* * *

Игорьку и тогда, и позже очень нравилось ездить на поездах, особенно, если доставалось место на верхней полке – с высоты далеко все видно и при этом больше ощущается качка вагона. А под размеренный стук колес и убаюкивающее раскачивание становится так спокойно и уютно, а ночью хорошо спать. За монотонным грохотом колес других звуков не слышно, и получается этакая грохочущая тишина. Мимо проносятся дома, деревья, машины, повозки и люди, такие маленькие, копошащиеся и тихие. Больше всего Игорьку запомнилось то, что очень много было разрушенных домов. Вместо деревень стояли одни печки рядами улиц с длинными трубами. И только кое-где медленно передвигались какие-то люди. Иногда из окна были видны разбитые, подчас перевернутые машины, пушки, танки, как будто здесь похозяйничал громадный, злой и страшный великан. А особенно запомнилась узловая станция Вязьма. С верхней полки Игорек видел далеко: на всех путях (а их было много на узловой станции) стояли вплотную мертвые паровозы. Наверное, нигде больше в мире не было собрано так много сразу вместе ржавых паровозов.

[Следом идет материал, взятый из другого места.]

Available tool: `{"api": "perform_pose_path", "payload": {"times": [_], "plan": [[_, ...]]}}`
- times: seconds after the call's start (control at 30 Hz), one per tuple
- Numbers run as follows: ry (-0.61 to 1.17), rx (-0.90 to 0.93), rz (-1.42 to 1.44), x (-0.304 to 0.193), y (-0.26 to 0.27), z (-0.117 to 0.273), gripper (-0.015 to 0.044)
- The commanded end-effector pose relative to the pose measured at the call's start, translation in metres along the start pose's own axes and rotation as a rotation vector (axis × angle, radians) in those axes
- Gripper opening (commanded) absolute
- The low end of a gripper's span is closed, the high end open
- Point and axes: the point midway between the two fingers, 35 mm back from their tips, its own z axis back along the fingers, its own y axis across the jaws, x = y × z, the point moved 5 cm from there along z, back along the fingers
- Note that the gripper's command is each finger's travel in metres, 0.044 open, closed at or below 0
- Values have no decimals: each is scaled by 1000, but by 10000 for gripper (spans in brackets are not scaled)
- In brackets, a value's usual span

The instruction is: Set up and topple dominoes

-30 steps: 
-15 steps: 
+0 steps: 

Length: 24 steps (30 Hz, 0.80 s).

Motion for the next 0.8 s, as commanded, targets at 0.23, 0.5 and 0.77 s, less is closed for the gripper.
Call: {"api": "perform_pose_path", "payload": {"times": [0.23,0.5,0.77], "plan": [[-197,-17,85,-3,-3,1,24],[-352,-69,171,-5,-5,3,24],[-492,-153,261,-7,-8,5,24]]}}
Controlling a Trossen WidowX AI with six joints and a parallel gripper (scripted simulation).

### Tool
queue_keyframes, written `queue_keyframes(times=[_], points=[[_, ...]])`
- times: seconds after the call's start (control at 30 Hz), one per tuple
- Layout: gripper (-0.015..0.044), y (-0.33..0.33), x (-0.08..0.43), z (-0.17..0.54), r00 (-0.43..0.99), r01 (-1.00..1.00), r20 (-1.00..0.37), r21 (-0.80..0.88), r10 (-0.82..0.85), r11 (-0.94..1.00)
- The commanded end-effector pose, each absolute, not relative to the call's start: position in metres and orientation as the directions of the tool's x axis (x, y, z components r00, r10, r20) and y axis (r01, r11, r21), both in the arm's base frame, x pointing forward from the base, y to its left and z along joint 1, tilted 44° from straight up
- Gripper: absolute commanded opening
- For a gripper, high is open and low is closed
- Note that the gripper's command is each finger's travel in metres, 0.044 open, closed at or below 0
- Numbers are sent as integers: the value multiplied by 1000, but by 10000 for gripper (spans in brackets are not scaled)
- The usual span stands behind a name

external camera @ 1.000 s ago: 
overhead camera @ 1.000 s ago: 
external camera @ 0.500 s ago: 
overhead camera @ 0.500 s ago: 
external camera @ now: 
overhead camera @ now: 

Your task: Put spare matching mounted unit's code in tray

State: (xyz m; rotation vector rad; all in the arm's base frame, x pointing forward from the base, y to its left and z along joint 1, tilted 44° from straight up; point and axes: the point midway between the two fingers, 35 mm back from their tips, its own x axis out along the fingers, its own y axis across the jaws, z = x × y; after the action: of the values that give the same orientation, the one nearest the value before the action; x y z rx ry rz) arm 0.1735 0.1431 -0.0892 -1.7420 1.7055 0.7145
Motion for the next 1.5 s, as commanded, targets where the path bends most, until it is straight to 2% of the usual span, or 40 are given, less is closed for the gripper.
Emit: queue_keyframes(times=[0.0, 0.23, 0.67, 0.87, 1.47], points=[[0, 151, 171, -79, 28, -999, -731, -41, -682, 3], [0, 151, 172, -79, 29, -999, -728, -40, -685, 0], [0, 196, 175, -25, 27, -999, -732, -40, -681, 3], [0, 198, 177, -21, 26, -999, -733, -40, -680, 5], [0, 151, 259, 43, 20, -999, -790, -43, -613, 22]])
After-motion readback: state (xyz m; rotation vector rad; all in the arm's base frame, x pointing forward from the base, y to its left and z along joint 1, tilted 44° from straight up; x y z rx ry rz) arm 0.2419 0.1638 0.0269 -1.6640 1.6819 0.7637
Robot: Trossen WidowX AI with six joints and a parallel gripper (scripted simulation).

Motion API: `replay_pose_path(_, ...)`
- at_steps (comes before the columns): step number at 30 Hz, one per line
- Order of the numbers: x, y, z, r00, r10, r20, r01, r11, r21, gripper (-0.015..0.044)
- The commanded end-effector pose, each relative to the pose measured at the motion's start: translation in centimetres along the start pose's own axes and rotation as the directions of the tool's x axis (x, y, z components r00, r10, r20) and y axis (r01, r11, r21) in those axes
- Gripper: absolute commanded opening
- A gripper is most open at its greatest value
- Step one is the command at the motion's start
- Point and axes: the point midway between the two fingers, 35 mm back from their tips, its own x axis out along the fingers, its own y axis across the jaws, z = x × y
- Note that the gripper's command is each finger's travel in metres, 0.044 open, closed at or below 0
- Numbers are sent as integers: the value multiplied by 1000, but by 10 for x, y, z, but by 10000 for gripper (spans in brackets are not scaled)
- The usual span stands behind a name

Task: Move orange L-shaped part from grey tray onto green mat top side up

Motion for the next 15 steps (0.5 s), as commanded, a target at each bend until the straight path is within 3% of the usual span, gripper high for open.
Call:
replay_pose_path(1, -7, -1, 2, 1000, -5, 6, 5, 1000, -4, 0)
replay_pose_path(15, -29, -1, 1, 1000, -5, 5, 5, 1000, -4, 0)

Смоленск проезжали ночью, но все пассажиры вагона не спали, а смотрели в окно на город. Там было темно, только лишь кое-где светились отдельные огоньки; а на горе возвышался над всеми остальными один дом-остов похожий на старинный замок из-за неровностей краев разрушенных его стен. И где-то там, на каком-то верхнем этаже светилось одно единственное окно. Весь город представлял собой одни руины.

* * *

От станции до деревни Игорька с матерью привезли уже на санях – пришли первые зимние дни. Было ветрено, шел мокрый снег, но холодно не было, а было отчего-то радостно – радостно. То ли от чистого воздуха и тишины после душного вагона, то ли душа почуяла землю отцов.

Деревня была небольшая. С середины деревни начинался овраг, по дну которого протекал ручей. Вода этого ручья по какой-то причине была теплой и зимой замерзала не сразу, а, не найдя свободного прохода по своему руслу, скованному ниже льдом, вытекала наружу наплывами на лед. Таким образом постепенно наращивался толстый, больше метра, слой льда, и получался внушительных размеров каток на радость деревенским ребятишкам. Игорек с огромным удовольствием вспоминал то, как он с середины зимы большее время проводил на этом катке, особенно после того, как его двоюродный брат Генка подарил ему один конек, который называли “дутыш”, и научил веревкой с помощью палочки приторачивать этот конек к валенку. Таких братьев и сестер, как двоюродных, так и троюродных, в деревне у Игорька оказалось много. И, вообще, родственников, далеких и не очень, было почти половина деревни. В дореволюционной России это было делом обычным, и нередко даже случалось, что все жители какой-либо деревни носили одну фамилию. Деревня часто так и называлась по фамилии: Иваново, Сидоровка, Соловьевка, или как-то там еще. В этой части Смоленской области большинство фамилий звучат несколько необычно. К украинским фамилиям (Лысенко, Павлюченко, Марченко ...) явно добавлено русское окончание (Лысенков, Павлюченков, Марченков ...). На этот счет существует предание. Царь Петр после победы под Полтавой собрал все воинство Мазепы и сказал им: “Раз Вы такие воинственные и любите повоевать, то отправляйтесь-ка туда, где граница наша слабовата. Там от Вас пользы будет больше”. И переселил всех под Смоленск. Наверное, это правда. И возможно поэтому разговаривали люди там, даже уже в послевоенное время, на непонятно каком языке – на смеси и украинских, и белорусских, и русских слов. Игорек сначала не все слова понимал, но очень быстро привык.